• Instructions to follow:
Among the records below, find the lines with the word "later" and copy them.

• Source records:
::::::::

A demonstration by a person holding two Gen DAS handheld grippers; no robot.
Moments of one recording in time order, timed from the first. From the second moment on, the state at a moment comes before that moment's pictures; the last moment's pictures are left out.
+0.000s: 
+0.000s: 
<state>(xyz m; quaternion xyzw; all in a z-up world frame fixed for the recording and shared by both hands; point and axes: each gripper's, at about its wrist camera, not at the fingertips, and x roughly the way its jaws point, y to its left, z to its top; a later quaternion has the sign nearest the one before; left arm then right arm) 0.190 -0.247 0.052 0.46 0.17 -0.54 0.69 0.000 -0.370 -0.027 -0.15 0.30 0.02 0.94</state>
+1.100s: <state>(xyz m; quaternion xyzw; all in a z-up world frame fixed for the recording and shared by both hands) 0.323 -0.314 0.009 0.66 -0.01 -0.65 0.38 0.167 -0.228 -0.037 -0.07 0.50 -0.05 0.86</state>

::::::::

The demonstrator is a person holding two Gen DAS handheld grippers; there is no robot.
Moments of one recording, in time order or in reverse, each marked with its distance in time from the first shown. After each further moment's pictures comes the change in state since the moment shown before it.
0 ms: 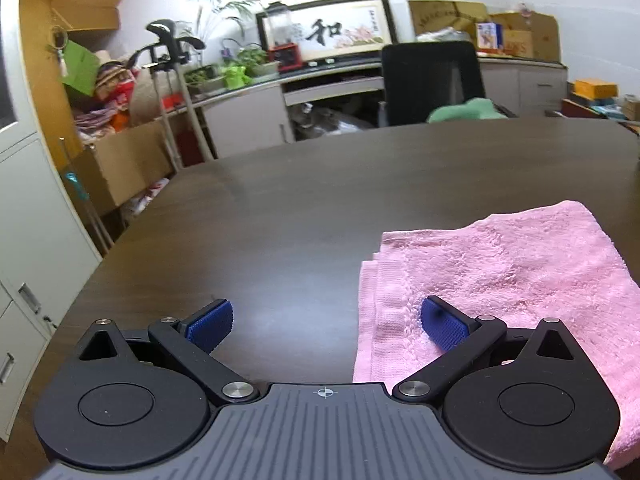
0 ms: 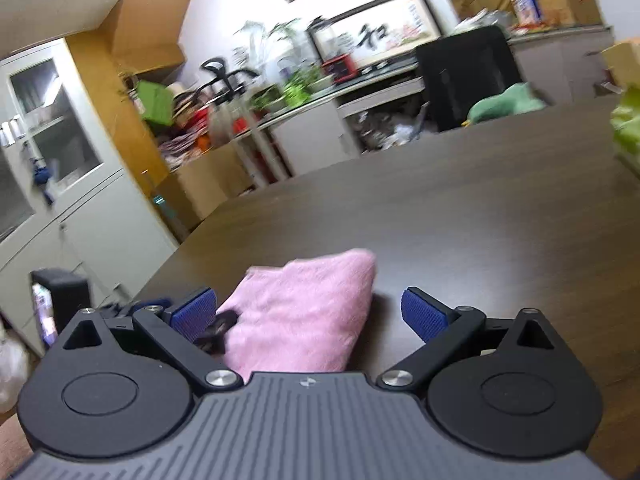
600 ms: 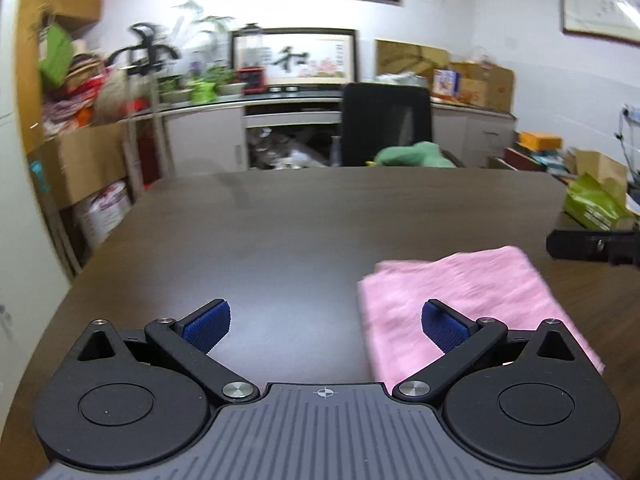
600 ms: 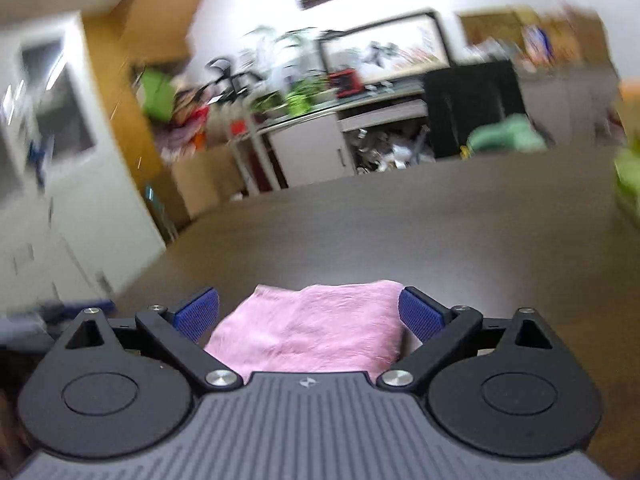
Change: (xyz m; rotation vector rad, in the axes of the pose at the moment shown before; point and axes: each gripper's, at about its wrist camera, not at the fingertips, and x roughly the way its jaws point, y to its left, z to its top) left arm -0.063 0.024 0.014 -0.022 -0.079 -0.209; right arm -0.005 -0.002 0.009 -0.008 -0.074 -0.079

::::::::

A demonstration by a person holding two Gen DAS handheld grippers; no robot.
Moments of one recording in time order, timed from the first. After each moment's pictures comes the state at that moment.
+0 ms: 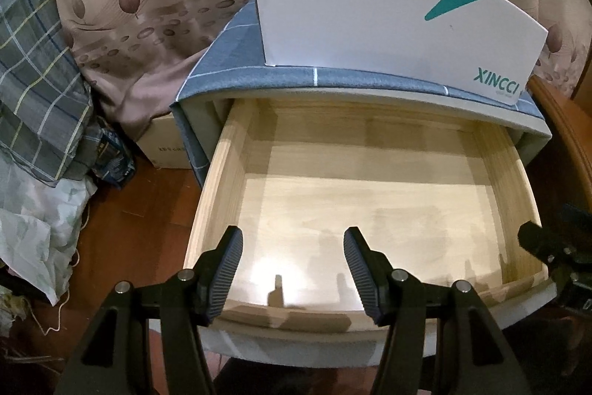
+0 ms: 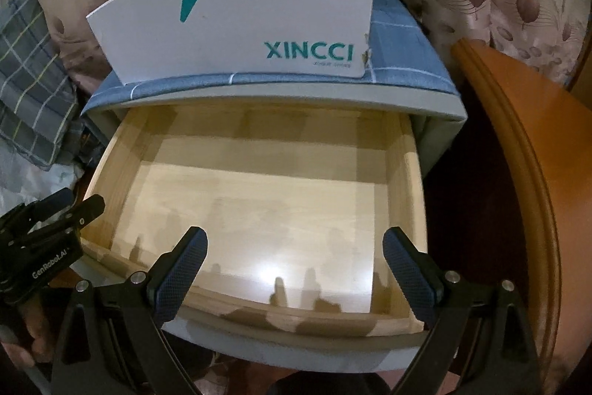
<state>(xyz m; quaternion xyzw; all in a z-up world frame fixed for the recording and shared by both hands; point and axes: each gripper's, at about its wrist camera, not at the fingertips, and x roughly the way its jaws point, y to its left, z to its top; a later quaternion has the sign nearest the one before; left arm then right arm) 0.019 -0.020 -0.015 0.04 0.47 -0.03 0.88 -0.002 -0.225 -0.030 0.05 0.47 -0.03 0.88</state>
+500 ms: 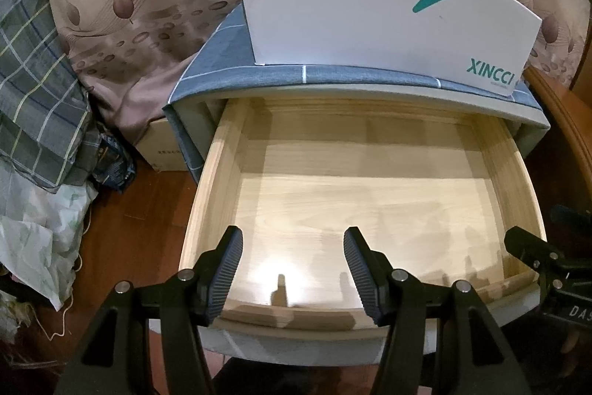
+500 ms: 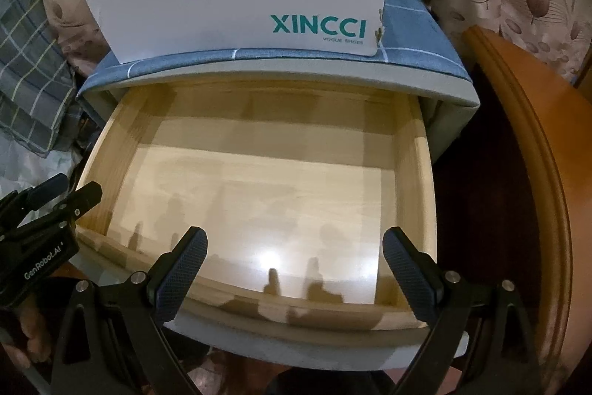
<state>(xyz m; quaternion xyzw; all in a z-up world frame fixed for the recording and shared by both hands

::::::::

• Response area:
<state>(xyz m; quaternion xyzw; all in a z-up world frame fixed for the recording and shared by both hands; point and axes: each gripper's, at about its wrist camera, not at the fingertips, and x roughly the way its jaws point, y to its left, z to its top; a later quaternion has the sign nearest the one before; left arm then right arm) 0.190 -0.247 0.052 0.46 0.17 -0.54 0.69 0.000 -0.370 -0.027 -0.15 0.30 0.02 0.94</state>
<state>(xyz m; quaternion xyzw; all in a z-up world frame fixed for the recording and shared by both hands; point and axes: each gripper's, at about its wrist camera, not at the fingertips, and x roughly the way its jaws point, y to its left, z to its top; a later quaternion has the sign nearest the one before; left arm then right arm) 0.019 -0.020 -0.015 0.04 0.47 -0.03 0.88 -0.002 -0.225 -0.030 0.05 0.47 -0.03 0.88</state>

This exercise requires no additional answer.